(PROBLEM DETAILS) Your copy should match the records exactly, apart from the pictures, which stay out.
━━━━━ AVAILABLE DATA ━━━━━
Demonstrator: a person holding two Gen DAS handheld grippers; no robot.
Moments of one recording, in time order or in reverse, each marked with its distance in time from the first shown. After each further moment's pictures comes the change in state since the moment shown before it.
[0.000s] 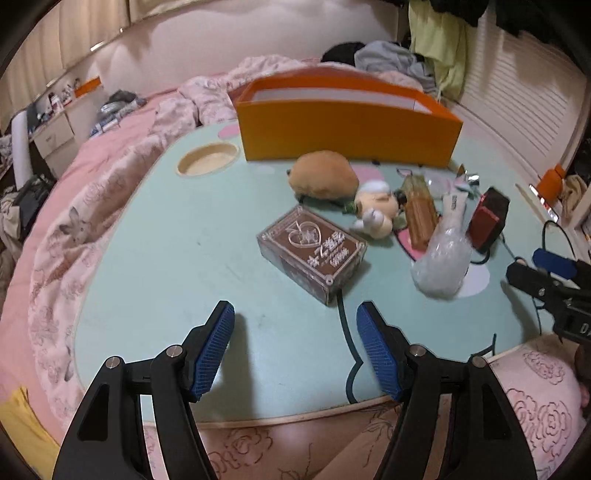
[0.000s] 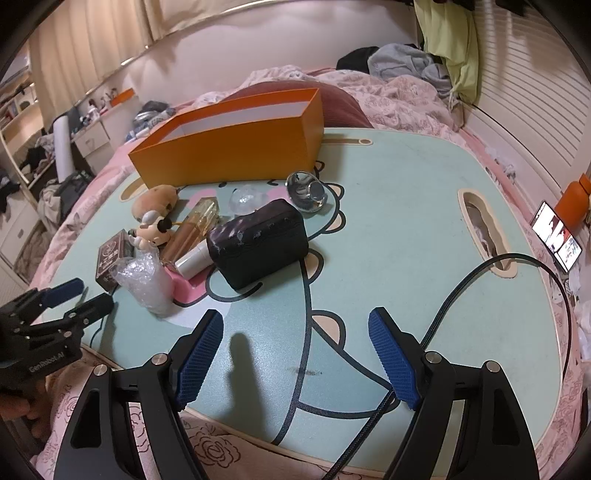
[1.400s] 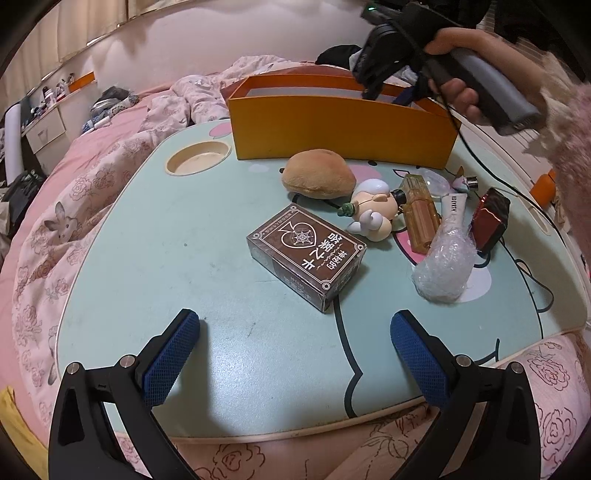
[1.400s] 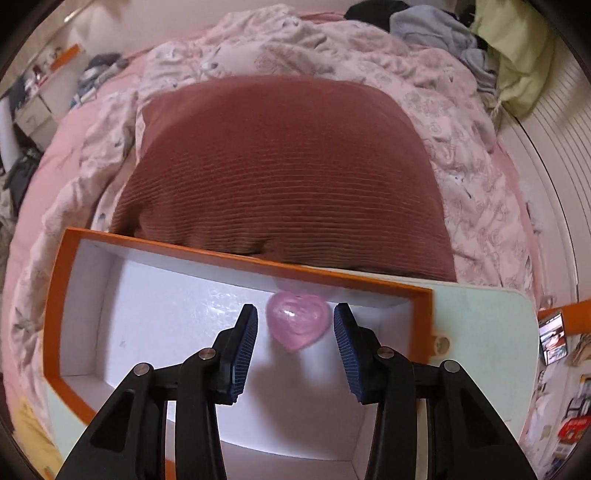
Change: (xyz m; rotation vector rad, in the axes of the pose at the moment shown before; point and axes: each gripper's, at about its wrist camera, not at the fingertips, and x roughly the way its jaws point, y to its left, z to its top) left arm 0.007 0.001 -0.002 -0.003 -0.010 -0.036; right arm 0.171 0.033 0.245 -0.037 0.337 -0.148
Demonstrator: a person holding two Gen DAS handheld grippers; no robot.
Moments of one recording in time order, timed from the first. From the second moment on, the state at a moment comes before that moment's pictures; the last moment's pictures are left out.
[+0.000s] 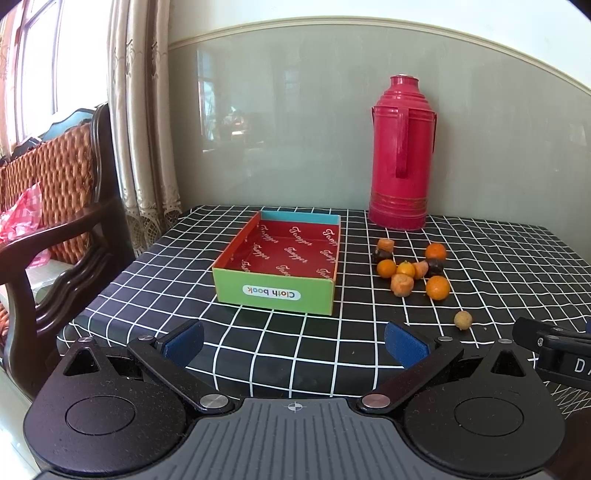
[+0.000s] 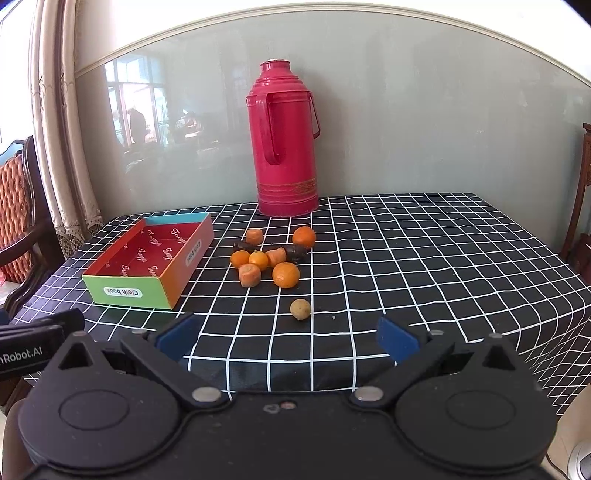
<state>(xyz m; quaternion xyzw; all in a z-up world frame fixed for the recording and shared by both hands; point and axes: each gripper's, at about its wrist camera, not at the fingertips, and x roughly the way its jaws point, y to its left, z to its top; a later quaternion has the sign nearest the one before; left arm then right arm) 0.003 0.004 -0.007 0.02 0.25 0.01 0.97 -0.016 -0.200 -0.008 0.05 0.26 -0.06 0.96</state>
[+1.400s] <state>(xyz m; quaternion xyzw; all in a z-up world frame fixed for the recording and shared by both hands) 0.003 0.003 -0.010 0.03 0.25 0.01 0.97 -0.016 -0.201 -0.010 0.05 0.26 -0.07 0.96</state>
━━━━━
(EXERCISE RESULT)
Demonstrator: a person holding two Gen DAS handheld grippers; no robot.
Moments of one recording, in time order or in reverse, each marked with its distance in time from the first shown. After each further moment's pictures comes the change in state since the moment shown before it.
[0.000s] 
[0.000s] 
[1.400s] 
[1.400s] 
Change: (xyz m; rotation vector rad, in the axes of the pose at the moment shown before; point and axes: each gripper's, at about its wrist camera, not at the fingertips, and x roughly the way its jaws point, y to its left, z to its top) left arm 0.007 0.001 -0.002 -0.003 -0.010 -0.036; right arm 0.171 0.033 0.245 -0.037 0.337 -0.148
Demonstrator: a person holding two Gen DAS handheld grippers; no robot.
Moments of one recording in time order, timed from the first. From the second moment on, the state at a moment comes before that moment's pictures; the last moment's pictures are left out.
[+0.000s] 
[+0.000s] 
<state>(xyz m; quaternion xyzw; all in a z-up world frame fixed for the recording and shared by both hands; point and axes: each gripper's, at about its wrist camera, not at the fingertips, and x roughly the way its jaws point, y to its left, z to its top; a later quaternion has the sign nearest the one before; left arm then right arm) 0.003 0.004 -0.007 0.02 0.25 0.01 0.97 -0.016 -0.200 -0.008 0.05 0.26 -0.06 0.96</state>
[+1.400s] <state>(xyz m; quaternion xyzw; all in a z-up world frame fixed for the recording and shared by both hands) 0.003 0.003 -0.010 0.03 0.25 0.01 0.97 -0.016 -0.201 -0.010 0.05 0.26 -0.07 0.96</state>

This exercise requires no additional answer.